Hi all,
I've been using a cox proportional hazard model to do survival analysis in R. I am looking for some advice interpreting the p-values produced by this model. I came across the interesting case where I stratified my data into two groups and the survival curve looked like this:
This was generated with code of the form shown below, where var is a binary variable:
km_fit <- survfit(Surv(time, status) ~ var, data=data)
cox <- coxph(Surv(time, status) ~ var, data=data)
When I run summary(cox) I get the following output:
Call:
cox <- coxph(Surv(time, status) ~ var, data=data)
n= 93, number of events= 32
coef exp(coef) se(coef) z Pr(>|z|)
varTRUE 1.991e+01 4.449e+08 4.441e+03 0.004 0.996
exp(coef) exp(-coef) lower .95 upper .95
varTRUE 444911382 2.248e-09 0 Inf
Concordance= 0.696 (se = 0.047 )
Rsquare= 0.305 (max possible= 0.935 )
Likelihood ratio test= 33.79 on 1 df, p=6e-09
Wald test = 0 on 1 df, p=1
Score (logrank) test = 22.29 on 1 df, p=2e-06
I was quite surprised that using a Wald test, there was no difference between the groups (p=1) - presumably due to the absence of events in one group.
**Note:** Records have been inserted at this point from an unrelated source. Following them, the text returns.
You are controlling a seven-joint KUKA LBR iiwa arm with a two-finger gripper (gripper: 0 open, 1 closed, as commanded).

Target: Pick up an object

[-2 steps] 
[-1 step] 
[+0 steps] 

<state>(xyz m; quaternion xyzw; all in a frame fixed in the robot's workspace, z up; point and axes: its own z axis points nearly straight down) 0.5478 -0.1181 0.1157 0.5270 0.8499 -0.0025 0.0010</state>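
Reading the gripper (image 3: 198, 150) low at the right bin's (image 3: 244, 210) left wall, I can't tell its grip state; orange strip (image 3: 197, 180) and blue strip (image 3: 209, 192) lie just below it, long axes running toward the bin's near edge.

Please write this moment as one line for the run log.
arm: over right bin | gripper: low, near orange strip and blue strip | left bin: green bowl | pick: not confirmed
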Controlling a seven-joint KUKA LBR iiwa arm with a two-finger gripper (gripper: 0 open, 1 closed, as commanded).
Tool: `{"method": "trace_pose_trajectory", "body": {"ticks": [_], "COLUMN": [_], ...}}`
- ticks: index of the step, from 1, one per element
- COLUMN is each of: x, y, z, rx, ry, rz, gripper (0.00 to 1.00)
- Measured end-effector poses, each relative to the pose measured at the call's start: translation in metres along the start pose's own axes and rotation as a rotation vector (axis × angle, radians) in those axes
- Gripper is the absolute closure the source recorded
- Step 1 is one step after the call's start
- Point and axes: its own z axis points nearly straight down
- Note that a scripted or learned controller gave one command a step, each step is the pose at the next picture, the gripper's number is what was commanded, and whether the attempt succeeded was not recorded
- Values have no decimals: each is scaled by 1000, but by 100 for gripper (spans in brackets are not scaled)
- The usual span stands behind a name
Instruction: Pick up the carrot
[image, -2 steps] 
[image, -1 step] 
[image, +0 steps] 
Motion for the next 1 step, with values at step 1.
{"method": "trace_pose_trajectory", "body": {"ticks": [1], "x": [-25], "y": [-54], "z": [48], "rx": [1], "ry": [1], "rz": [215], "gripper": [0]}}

I wonder if anyone could advise me when it is appropriate to use each of these different statistical tests to generate a p-value? What are the underlying assumptions? Is there a good reference on this that you could direct me towards?
Many thanks
Indeed, when you are testing a dichotomous variable and one has no events, Wald test will invariably be 1 due to convergence, and should not be used. Take the log rank or LRT p-values.
Makes sense, see also here.
Confidence intervals on blue variable neither look great, though!